Middle of Nowhere Productions

Middle of Nowhere Productions

Commentary Poem 642 Emily Dickinson

SELF : In psychoanalysis, the division of the psyche that is conscious, most immediately controls thought and behavior, and is most in touch with external reality.

The conscious mind, based on perception of the environment from birth onwards: responsible for modifying the antisocial instincts of the id and itself modified by the conscience (superego)

Id, ego, and super-ego are the three parts of the psychic apparatus defined in Sigmund Freud's structural model of the psyche; they are the three theoretical constructs in terms of whose activity and interaction our mental life is described. According to this model of the psyche, the id is the set of uncoordinated instinctual trends; the super-ego plays the critical and moralizing role; and the ego is the organized, realistic part that mediates between the desires of the id and the super-ego.[1] The super-ego can stop one from doing certain things that one's id may want to do.



Emily Dickinson’s poem 642 , like every poem she wrote, is not easy to understand. The multiplication of dashes, which may represent zones of silence corresponding to her incapacity to express what she would like to, makes the reader even more insecure.

Yet, what is obvious in poem 642 is its thorough recapitulation of every linguistic marker related to the first person. What is at stake then can only be the writer’s self, or the writer selves. In terms of grammar, it is interesting to note that the first verse offers a very nice absence/presence of the subject: the operator  to, in to banish, is supposed to found a potential subject on the left ; what we paradoxically find are two object forms : Me and Myself, whereas this potential subject, which should be I, is still potentially present, but invisible…

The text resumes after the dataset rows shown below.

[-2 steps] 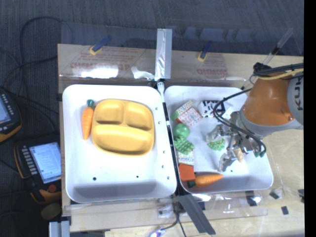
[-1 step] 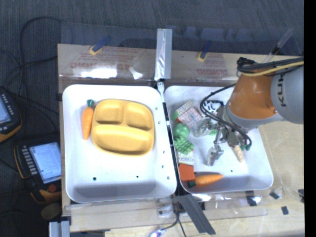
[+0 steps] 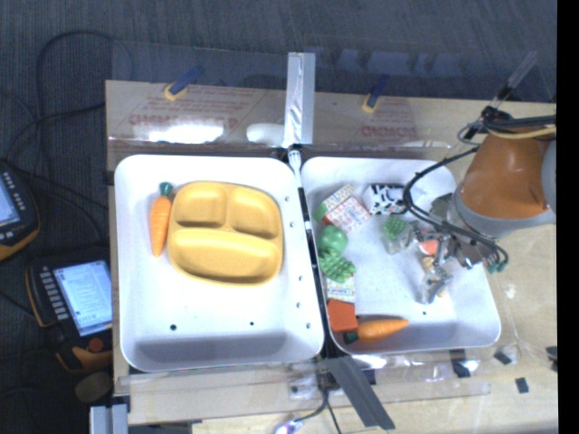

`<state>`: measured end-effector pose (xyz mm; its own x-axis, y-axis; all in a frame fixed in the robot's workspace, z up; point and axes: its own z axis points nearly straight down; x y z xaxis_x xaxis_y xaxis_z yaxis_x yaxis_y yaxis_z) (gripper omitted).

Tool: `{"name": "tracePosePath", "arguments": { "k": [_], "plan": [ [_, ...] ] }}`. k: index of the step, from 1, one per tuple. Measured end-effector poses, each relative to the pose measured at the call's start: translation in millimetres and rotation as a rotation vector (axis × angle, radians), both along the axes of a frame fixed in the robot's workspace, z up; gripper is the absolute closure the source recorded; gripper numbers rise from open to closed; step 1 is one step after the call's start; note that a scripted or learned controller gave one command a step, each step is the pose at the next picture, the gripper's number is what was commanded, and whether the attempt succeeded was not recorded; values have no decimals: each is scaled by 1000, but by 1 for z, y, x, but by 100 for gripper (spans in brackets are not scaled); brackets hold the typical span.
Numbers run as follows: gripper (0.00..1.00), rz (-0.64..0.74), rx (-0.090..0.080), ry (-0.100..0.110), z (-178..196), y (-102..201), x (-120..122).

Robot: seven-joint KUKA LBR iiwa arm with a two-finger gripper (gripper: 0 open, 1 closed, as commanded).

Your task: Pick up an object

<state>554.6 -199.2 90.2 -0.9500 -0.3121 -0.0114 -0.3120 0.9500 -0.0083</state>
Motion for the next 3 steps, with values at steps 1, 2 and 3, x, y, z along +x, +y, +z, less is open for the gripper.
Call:
{"name": "tracePosePath", "arguments": {
  "k": [1,2,3],
  "plan": [
    [0,-14,2,-1,0,31,24],
    [0,363,3,9,21,2,49],
    [0,366,17,4,-1,-11,48]
  ]
}}
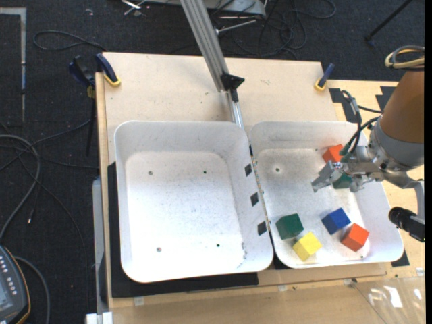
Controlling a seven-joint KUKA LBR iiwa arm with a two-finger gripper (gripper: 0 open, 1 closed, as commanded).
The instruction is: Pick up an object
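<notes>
Two shallow white bins side by side on a pale bench (175,93), seen from above at a slant. Left bin (182,201) speckled with dark flecks. Right bin (290,144) holding five small blocks. Near its front edge: a green block (290,225) with a yellow block (306,246) just beside it toward the front, a blue block (335,221) further right, and an orange-red block (355,237) close against the blue one at the front right. Further back, by the right wall, another orange block (331,154), partly covered by the hand. Grey arm (405,123) with its orange band reaching in from the right, hand (335,176) low over the back right part of the right bin, just in front of that orange block. Cannot tell whether the fingers are apart or together. Nothing visibly clamped between them. A slanted metal pole (206,36) rising behind the bins, clamps at the bench's back corners.
</notes>
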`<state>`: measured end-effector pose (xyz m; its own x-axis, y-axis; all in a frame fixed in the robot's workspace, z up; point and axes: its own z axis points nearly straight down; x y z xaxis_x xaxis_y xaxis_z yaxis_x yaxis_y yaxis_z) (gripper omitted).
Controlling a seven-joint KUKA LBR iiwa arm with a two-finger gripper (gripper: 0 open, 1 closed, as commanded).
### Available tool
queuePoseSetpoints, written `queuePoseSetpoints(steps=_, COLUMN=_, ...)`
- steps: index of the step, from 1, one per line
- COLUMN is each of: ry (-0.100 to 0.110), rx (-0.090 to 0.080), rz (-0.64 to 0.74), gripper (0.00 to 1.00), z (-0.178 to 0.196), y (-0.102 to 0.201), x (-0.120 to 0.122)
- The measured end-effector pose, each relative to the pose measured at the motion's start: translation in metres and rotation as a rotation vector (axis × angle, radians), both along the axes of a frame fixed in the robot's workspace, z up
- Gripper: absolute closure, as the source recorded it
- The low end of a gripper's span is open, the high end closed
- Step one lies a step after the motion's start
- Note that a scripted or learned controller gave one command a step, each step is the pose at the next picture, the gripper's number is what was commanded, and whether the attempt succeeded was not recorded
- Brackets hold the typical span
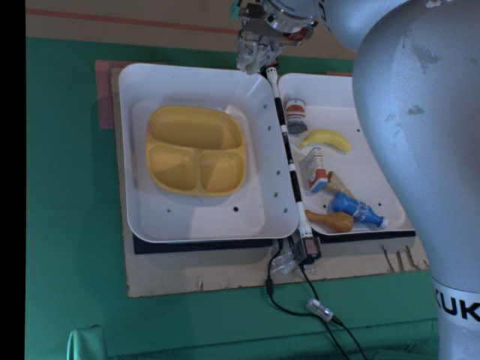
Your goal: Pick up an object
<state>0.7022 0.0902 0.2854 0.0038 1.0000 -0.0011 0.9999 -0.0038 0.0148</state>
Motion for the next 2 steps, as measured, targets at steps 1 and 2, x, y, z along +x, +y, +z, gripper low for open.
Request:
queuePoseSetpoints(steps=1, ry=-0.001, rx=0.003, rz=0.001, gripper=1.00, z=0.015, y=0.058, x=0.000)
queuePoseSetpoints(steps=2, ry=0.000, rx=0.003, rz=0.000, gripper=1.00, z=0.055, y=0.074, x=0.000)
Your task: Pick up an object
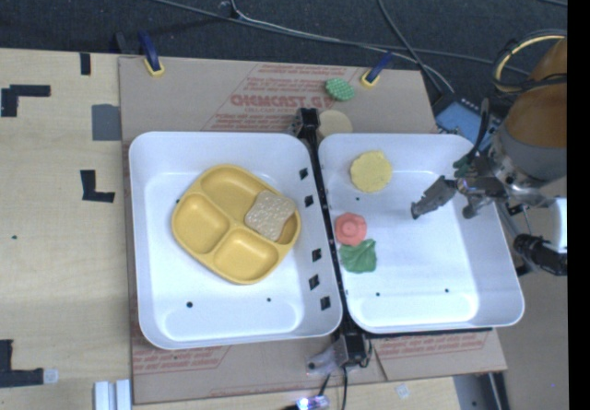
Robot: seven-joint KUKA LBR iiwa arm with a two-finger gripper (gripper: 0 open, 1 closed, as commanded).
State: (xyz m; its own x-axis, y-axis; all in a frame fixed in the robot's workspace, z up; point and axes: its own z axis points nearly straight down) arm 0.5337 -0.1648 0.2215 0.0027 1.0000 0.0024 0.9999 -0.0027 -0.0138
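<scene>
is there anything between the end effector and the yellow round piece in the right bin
Nothing visible stands between them. The end effector hangs over the right side of the right bin, and the yellow round piece lies toward the bin's upper left, with bare white floor between. The pink piece and green piece lie lower, off that line.

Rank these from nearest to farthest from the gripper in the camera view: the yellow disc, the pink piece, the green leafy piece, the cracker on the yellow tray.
Measured from the gripper, over the right bin:
1. Yellow disc, right bin, toward the back.
2. Pink piece, right bin, by the divider.
3. Green leafy piece, just in front of the pink piece; nearly tied with it.
4. Cracker, on the yellow tray in the left bin.
</scene>
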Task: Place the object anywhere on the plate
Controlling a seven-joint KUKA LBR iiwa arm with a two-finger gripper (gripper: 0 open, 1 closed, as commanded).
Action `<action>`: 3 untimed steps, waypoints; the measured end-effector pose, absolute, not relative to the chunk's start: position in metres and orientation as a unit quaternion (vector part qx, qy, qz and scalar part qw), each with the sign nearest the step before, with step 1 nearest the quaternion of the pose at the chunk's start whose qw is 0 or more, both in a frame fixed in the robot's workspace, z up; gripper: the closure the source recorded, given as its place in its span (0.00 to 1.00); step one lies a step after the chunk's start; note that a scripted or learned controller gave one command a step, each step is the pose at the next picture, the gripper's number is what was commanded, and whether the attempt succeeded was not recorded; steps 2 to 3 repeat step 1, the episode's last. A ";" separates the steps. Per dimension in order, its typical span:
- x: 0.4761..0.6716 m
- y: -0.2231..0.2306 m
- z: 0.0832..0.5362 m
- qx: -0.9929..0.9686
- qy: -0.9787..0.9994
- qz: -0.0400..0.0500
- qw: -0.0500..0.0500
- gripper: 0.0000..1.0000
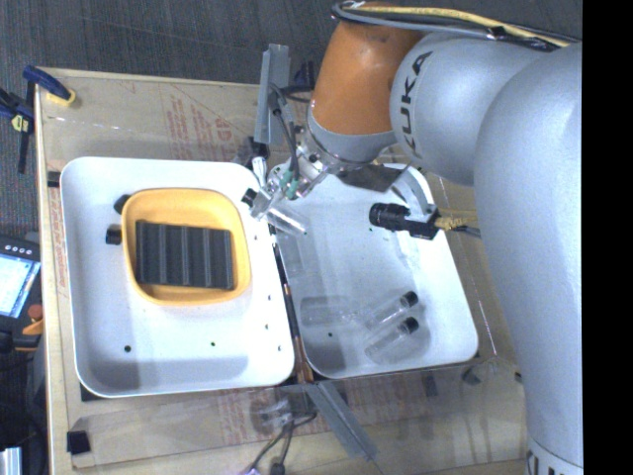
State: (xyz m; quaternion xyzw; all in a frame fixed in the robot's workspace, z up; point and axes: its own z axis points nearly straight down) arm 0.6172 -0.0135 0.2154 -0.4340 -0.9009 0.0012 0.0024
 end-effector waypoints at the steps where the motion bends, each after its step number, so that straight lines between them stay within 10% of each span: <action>1: 0.617 -0.014 0.216 -0.434 -0.901 0.001 0.002 0.00; 3: 0.617 -0.014 0.216 -0.434 -0.901 0.001 0.002 0.00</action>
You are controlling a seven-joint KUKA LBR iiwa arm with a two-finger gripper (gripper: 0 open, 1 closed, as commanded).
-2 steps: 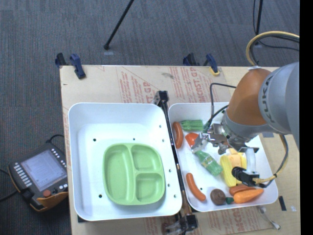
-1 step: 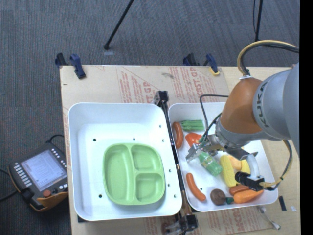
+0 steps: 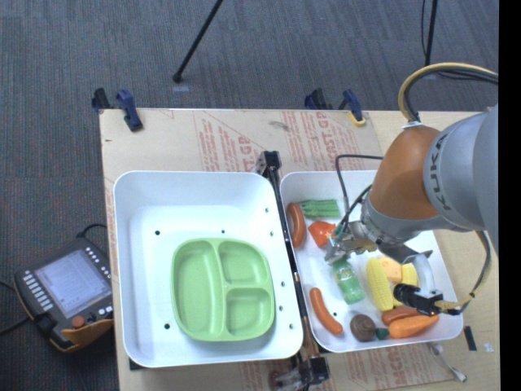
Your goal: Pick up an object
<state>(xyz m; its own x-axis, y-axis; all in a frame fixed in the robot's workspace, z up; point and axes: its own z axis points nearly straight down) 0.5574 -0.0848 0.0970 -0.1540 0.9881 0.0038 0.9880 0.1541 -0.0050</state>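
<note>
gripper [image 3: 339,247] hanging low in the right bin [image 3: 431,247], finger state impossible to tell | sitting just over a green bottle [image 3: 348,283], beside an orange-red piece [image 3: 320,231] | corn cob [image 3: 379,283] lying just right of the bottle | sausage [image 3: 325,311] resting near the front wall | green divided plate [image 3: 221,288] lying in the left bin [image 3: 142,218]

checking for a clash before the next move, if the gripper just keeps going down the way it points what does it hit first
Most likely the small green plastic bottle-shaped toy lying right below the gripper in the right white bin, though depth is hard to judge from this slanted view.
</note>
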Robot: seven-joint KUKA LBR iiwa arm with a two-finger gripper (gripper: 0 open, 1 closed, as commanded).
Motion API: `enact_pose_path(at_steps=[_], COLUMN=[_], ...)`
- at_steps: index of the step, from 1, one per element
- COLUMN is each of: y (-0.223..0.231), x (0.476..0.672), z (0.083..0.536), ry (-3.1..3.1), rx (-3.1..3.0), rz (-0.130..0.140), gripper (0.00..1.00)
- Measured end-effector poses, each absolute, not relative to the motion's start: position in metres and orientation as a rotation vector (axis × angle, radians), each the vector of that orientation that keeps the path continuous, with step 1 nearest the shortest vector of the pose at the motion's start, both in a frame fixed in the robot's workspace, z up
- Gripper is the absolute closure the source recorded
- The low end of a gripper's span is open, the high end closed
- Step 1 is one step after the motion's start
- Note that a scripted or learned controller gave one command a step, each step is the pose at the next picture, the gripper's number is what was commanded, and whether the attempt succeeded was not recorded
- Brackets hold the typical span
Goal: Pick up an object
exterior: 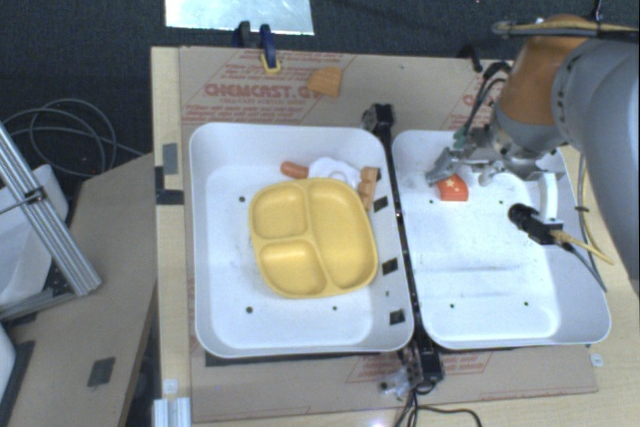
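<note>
The arm [560, 95] reaches into the right bin [500, 310] and its jaws hang over the bin's far left part, right at a small red-orange object [454, 189], the only loose thing in that bin. The object lies on the bin floor, near the far wall and not far from the rim shared with the left bin [225, 315]. From this slant I cannot tell whether the jaws are wide or narrow, nor whether they touch the object or sit just above it.

The main risk, as I judge it, is a miss: the object is small and looks rounded, so a close that is off-centre could squirt it sideways towards the shared rim or the far wall, where the jaws would have less room to straddle it. A descent that goes too deep would press the tips into the bin floor.

Open room is generous on the near side: the right bin's floor is bare towards the front and right, so a lift straight up or a pull towards the near edge meets nothing. The left bin is more crowded, with a yellow divided plate [310, 237] in the middle and an orange sausage-shaped piece [294, 170], a white piece [335, 171] and a tan piece [369, 182] just beyond it.
</note>
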State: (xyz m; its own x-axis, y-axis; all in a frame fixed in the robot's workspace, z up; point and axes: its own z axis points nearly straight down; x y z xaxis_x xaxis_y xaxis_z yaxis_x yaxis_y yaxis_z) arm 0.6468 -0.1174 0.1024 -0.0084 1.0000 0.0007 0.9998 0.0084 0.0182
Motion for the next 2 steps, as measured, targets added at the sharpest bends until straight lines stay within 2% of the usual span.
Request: enact_pose_path(at_steps=[1, 2], y=[-0.118, -0.06], x=[0.648, 0.607], z=[0.114, 0.189], ry=[2.222, 2.23], rx=[2.199, 2.209], rz=[0.025, 0.01], gripper=[1.0, 1.0])
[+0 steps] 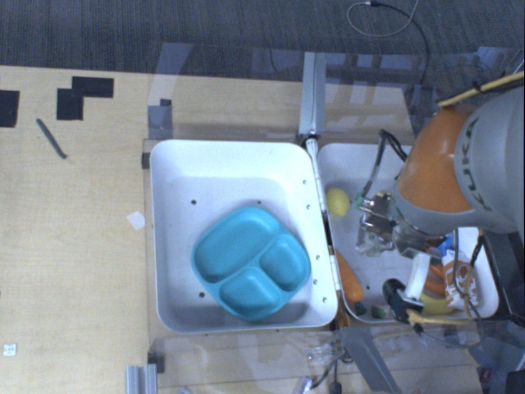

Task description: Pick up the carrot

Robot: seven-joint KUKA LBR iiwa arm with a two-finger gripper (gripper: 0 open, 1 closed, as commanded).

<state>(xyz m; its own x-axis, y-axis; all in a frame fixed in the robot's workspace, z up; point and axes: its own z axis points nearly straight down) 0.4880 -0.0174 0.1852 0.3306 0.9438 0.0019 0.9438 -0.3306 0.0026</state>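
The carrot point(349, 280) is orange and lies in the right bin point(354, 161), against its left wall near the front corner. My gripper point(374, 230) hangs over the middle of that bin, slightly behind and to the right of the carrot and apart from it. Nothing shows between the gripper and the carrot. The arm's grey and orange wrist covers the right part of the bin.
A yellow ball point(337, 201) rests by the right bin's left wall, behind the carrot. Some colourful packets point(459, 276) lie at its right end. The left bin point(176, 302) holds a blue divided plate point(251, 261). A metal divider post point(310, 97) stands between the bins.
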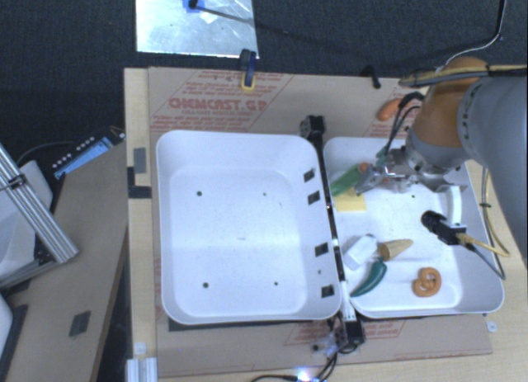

I, me, myself, my, we. Every single one of them is present in the poem, and the second obvious thing in it, also directly readable, is the notion of conflict :  banish, invicible my fortress, peace, sujugating, abdication.

Without trying to get deeper in the analysis, we can jump to a first conclusion : the poetess is experiencing a conflict between the different elements that compose her personality, since one of those elements must be banished from the other. She obviously would like to suppress her instinctual component, me, from her conscious self, myself.

She considers writing as a way to perform this operation, since she invokes Art as what can make her fortress invincible. She must be scared of what her reptilian instincts might suggest (let’s not forget that she died a virgin). She also would like to reach oneness, stop feeling heterogeneous, and have total control over herself : the word monarch, etymologically, refers to uniqueness (monos), and her problem is the existence of mutual monarchs, which goes against sense.

Yet she seems to be reshuffling the cards in the last verse : no longer me from myself, but Me of Me, which tends to repel any form of analysis (total annihilation, perhaps ?). But we can relate that to what Ted Hughes calls another goblin, whose presence at the end of the ritual only gets the reader’s puzzlement spinning again.